Но на это искусство, вообще художественное познание, уже не способно во времена «бури и натиска» в общественной жизни, когда перемены каждый день, на каждом шагу. Здесь жизнь меняется сама, не нуждаясь в том, чтобы оборотнически менялся в сонме образов человек. Смятения души сменяются мятежностью человека в полноте его сущности. Ему уже некуда деваться, он все прошел, все пределы исчерпал. Но, следовательно, запас человечности и черпается из прошлого времени. В новом ему неоткуда взяться. Здесь остается лишь действовать. Там происходило познание человека и была проблема человека, теперь же истина становится понятием в форме наличного бытия (Гегель). И не странствия духа теперь нужны, а преодоление уже измеренного (внутреннего) мира.
«Путешествие духа по душам» несостоятельно, если его представлять как движение в горизонтали отношений между индивидами. На самом деле оно предполагает пересечение отношений. То есть если «путешествие духа» и возможно, то только за счет становления человека от бытия к духу. Это функция, причем частная, возвышения человека. Единство духа опирается на материальные различия в отношениях индивидов. Но оно должно перекрывать их, чего нам теперь явно не хватает, образовался обратный перекос к вещам. Это и происходит в общении. Но при этом, только опредмечиваясь в деятельности, т.е. внося себя в междумирье отношений, человек выходит на единство в духе.
В противовес современным формам массового «общения», или тусовок, или иных каких-то шоу подлинно человеческое общение подхватывает деятельность в духе и обращает творчество к бытию, распредмечивает деятельность и опредмечивает творчество. Но в целом общение одновременно опосредует движение человека от бытия к духу и от идеального к реальному. Оно не в плоскости чисто духовных отношений. Но и не в материальных отношениях, а протекает в превращении материального в духовное и обращении идеального в реальное. Это, по выражению Г.С.Батищева, душа культуры. В нем-то и пульсирует человек как общественное существо: от субъекта до субстанции, от индивидуальности до тотальности, от уникальности до универсальности. И бытие — в — сознании и сознание — бытия — функции общения. Оно поясняется духом и фундируется бытием. Но ни к тому, ни к другому не сводится. Или в нем движение от бытия к духу есть движение от духа к бытию. Это, конечно, горизонтный мир человека, но он дан в связи бытия и духа.

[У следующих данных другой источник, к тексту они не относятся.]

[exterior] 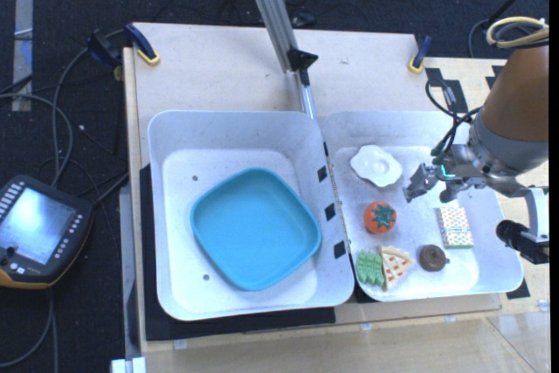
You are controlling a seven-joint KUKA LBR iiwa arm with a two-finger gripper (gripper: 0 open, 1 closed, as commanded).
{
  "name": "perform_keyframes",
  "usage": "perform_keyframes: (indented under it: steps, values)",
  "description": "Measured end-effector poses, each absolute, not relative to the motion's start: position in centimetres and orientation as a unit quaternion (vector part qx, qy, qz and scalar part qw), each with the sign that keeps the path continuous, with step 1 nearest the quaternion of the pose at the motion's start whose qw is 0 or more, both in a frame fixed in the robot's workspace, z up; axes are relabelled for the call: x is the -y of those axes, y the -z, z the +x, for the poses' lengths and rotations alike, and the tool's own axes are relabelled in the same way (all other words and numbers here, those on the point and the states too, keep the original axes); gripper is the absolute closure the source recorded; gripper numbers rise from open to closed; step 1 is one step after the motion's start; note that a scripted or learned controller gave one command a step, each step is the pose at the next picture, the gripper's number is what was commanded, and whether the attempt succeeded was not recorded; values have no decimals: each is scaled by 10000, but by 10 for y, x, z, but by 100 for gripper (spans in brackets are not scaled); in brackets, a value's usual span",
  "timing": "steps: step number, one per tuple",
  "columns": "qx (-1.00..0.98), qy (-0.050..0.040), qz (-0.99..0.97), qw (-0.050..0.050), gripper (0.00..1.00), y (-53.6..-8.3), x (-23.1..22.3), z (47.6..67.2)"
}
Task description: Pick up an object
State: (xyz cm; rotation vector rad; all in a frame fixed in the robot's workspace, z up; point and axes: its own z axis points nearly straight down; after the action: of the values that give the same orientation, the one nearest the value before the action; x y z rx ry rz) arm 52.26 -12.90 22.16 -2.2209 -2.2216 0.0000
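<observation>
Red tomato (380,217) lies in the right bin (500,277), just below and left of the tool (420,184), untouched. Whether the tool is open cannot be told. Nothing is lifted; descent, grasp and lift remain.

A single grey robot arm enters from three o'clock, its orange band bulking large near the edge. The wrist angles down and toward nine o'clock, ending in a dark two-finger tool (420,185). Black cables loop along the wrist, with a small teal light just behind the tool.
</observation>
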Motion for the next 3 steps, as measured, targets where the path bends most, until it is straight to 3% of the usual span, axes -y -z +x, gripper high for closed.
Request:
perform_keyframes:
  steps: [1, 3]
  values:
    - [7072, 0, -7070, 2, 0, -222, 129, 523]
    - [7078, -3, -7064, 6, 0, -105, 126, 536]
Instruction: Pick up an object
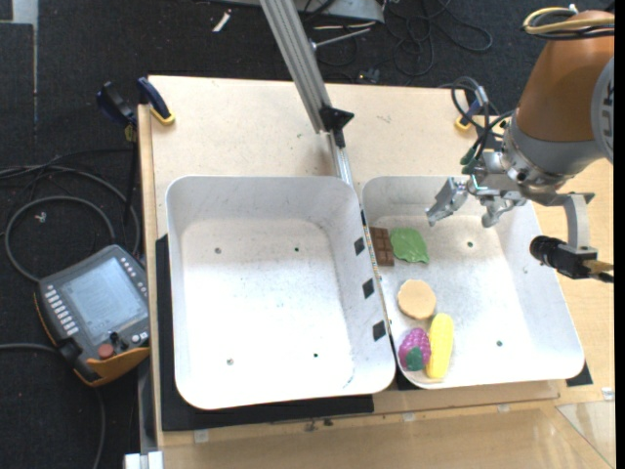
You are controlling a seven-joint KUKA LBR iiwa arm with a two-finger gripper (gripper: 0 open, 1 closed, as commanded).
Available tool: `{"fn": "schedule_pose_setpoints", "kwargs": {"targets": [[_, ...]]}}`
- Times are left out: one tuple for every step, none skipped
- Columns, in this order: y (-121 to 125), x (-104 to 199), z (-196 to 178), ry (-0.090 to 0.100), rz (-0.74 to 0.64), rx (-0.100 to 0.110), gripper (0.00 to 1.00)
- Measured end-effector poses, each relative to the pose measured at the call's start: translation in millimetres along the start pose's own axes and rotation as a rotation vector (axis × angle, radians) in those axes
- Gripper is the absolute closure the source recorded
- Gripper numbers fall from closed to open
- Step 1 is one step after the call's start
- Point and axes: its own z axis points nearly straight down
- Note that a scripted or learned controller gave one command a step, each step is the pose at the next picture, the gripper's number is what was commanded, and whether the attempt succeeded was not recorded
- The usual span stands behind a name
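We see the grey arm with its orange band reaching in from the right over the pale wooden surface (254,125), which carries two shallow white bins side by side. The gripper (469,203) hangs above the far part of the right white bin (527,301), near that bin's far edge. Its two fingers stand apart, one slanting toward the divider between the bins and the other pointing down toward the bin floor, and nothing sits between them.

All the objects lie in the right bin, gathered along its left wall. A dark brown rectangular chocolate-like bar (383,246) lies closest to that wall, and a flat green leaf-shaped piece (410,245) touches it on the right, just below and to the left of the gripper. Nearer to us sits a round tan biscuit-like disc (418,299), apart from the leaf. At the bin's near left corner, a yellow corn-cob-shaped toy (440,345) lies beside a magenta bunch-of-grapes toy (414,348), the two touching.

The left white bin (186,213) shows a scuffed floor. A slanted metal rail (298,52) crosses the far edge of the surface, and a grey-and-orange handheld control pendant (93,311) rests on the dark floor to the left.
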Motion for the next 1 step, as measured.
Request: {"fn": "schedule_pose_setpoints", "kwargs": {"targets": [[0.7, -0.2, -2.1, -0.001, 0.002, -0.004, 0.0]]}}
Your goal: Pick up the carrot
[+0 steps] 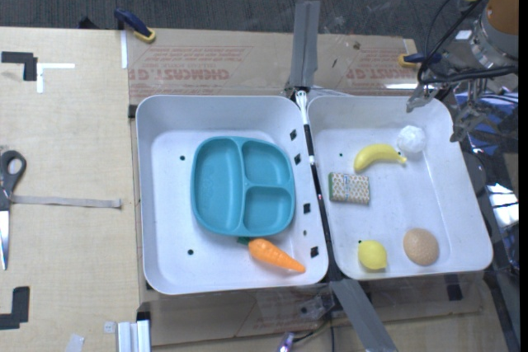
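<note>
The tapered, glossy orange carrot (276, 255) lies near the left bin's (157, 202) front wall, just beside a smooth teal three-compartment plate (243, 185). In the right bin (462, 194) sit a round lemon (373, 255), a tan egg (421, 246) and a curved banana (378, 156). Farther back, the gripper (437, 107) hangs over the far rim, its jaws apart with nothing between them.

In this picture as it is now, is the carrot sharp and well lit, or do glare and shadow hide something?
In the camera view, the carrot is sharp and evenly lit beside the blue plate; the left bin has only soft shadows; the white ball nearly washes out against the right bin; the gripper looks dim and cluttered.
</note>
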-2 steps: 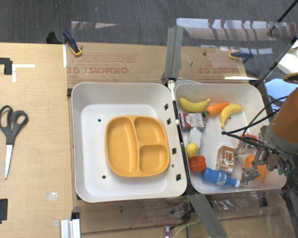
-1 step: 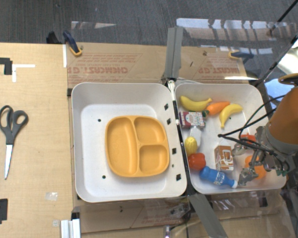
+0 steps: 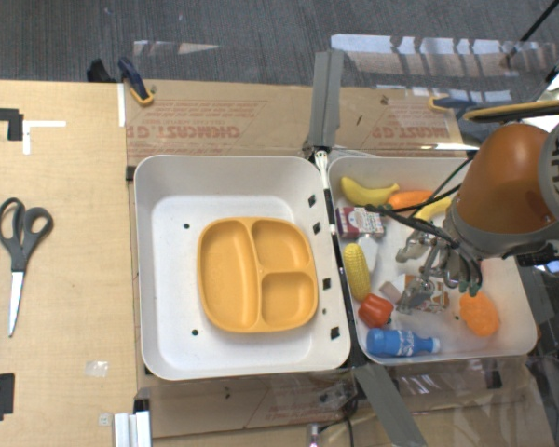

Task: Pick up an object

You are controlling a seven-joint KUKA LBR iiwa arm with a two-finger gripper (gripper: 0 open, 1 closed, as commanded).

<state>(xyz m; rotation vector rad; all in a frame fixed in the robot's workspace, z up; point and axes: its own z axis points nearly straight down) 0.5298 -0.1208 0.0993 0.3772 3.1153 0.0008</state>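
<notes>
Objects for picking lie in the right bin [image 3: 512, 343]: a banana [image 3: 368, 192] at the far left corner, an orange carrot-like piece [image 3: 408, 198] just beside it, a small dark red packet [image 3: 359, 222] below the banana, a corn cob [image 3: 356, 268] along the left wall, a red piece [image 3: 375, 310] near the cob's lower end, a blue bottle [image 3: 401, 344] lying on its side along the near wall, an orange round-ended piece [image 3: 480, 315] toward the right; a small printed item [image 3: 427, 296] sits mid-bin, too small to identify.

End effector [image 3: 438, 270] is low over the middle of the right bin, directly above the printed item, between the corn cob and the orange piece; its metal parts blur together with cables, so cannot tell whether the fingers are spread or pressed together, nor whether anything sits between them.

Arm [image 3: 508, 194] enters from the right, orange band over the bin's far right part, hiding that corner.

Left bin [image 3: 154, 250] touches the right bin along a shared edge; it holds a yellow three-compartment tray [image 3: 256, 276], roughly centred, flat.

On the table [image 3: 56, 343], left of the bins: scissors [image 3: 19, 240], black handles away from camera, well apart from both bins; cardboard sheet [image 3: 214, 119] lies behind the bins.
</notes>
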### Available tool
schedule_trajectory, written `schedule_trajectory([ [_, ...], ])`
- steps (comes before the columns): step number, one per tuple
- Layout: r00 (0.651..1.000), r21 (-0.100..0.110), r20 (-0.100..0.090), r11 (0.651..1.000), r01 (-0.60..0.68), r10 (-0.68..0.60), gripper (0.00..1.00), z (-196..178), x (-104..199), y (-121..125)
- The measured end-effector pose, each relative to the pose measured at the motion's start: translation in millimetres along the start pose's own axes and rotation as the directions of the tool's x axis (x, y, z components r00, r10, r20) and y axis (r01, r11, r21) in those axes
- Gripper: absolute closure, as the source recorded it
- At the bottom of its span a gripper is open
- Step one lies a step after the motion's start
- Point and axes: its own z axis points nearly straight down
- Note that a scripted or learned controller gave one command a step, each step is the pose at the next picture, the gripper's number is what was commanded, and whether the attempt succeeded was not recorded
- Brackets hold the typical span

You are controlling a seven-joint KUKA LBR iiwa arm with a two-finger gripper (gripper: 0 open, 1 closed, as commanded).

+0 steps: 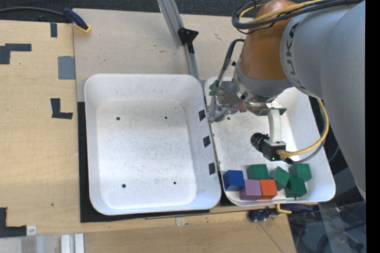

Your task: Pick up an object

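Well, over on the left sat the bare wooden bench [35, 145], marked with dark tape pieces [57, 107], and up near its top edge lay a blue-and-yellow clamp handle [77, 19] on the end of a black cable. Next came the left bin [142, 145], white and shallow, speckled with fine dark grit and showing 4 small dark dots on its floor. A grey metal rail [169, 8] ran down at a slant from the top and met the seam between the 2 bins. Then the right bin [317, 186], pressed up against the left one, and there was the action: the gripper [221, 104] hung over its upper left corner, right by the shared wall, with nothing visibly caught in it. Whether the fingers were spread or closed, I could not tell; the wrist blocked too much. Above it bulged the orange band [264, 50] and the big grey arm [332, 50], looped with yellow and black cables. A small black fitting [264, 145] dangled below the wrist. Down at the near edge of the right bin huddled the blocks, well apart from the gripper: a blue block [234, 179], a purple block [253, 188], an orange block [268, 187], and 4 green blocks [279, 174] crowded together behind and to their right.
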Motion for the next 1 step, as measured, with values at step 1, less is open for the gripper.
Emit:
schedule_trajectory([
  [1, 1.0, 0.001, 0.0, 1.0, -0.001, 0.001, 1.0, 4.5, 51.9, 0.9],
])
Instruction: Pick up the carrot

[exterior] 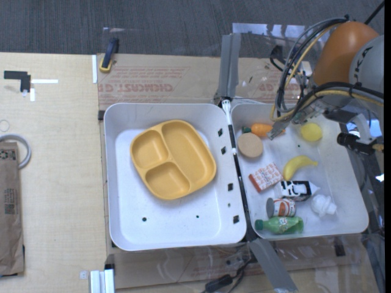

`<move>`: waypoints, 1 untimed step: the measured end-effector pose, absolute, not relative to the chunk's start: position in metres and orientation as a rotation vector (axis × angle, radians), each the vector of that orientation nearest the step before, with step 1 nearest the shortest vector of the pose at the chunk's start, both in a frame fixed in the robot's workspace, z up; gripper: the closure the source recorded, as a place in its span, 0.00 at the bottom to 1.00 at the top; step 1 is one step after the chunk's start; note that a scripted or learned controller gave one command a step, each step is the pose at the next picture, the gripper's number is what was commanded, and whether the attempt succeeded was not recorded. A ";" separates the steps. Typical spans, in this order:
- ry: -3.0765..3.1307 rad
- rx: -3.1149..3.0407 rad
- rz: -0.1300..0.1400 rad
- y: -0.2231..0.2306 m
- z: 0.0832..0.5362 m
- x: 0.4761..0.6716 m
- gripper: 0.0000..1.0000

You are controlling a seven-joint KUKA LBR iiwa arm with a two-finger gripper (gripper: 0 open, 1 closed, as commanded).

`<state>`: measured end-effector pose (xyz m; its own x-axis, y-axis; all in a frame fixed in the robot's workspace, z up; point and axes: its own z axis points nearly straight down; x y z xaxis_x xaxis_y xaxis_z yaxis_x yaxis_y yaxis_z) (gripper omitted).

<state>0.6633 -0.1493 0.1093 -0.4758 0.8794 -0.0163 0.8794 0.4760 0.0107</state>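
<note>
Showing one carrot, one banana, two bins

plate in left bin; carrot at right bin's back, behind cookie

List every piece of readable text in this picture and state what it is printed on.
"CHEMCO...", mirrored red print, rest blurred: cardboard sheet behind the bins.
Brown paper bag: dark print, too small to read.
Red-and-white packet, small can, green bottle, black-and-white item: labels too blurred.

Matt yellow plastic plate, smooth white bins, brown cardboard.
</note>
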 end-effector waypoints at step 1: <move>2.865 1.277 0.000 -0.101 0.176 0.660 0.00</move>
<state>0.6599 -0.1007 0.1762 -0.6688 0.7434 -0.0043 0.7435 0.6688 0.0017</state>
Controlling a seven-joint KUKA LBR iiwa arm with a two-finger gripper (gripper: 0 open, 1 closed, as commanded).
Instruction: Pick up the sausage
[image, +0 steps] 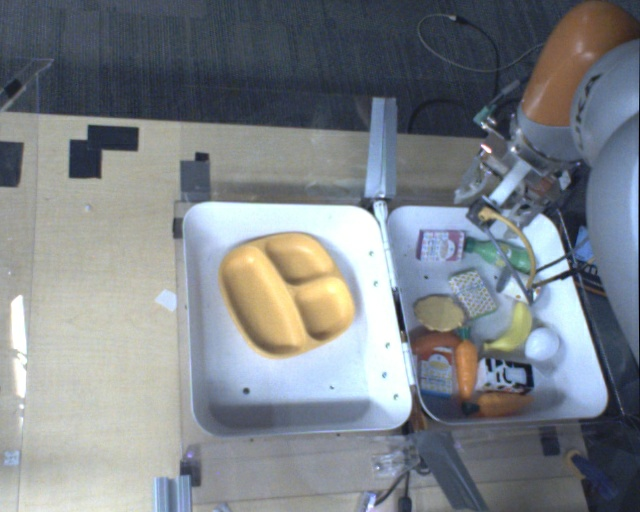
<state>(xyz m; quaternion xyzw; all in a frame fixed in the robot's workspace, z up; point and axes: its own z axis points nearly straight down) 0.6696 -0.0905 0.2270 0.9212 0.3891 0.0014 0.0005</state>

Человеческие отношения горизонтальны, но осуществляются они только в вертикали становления человека. Мы непрерывно выходим в духовности из отношений, пребываем над ними. Духовное не относительно, оно есть прибежище свобод человека. И наоборот, отношения в своей действительности осуществляются не в отождествлении индивидов (подражании, заражении, внушении и т.д., чего развелось нынче полным полно), а в духовном подъеме, в вырастании из них человека.
Обособление индивидов возможно лишь в сфере материальных отношений. Напротив, в духовных отношениях люди едины, хотя социально-исторически это выражается в различных уровнях сознания или отличии эмпирического человека от «идеи» человека. Материальные отношения — это отношения различия между людьми, причем они ближе, непосредственнее к отдельным индивидам. В то время как духовные отношения есть отношения единства в конечном счете.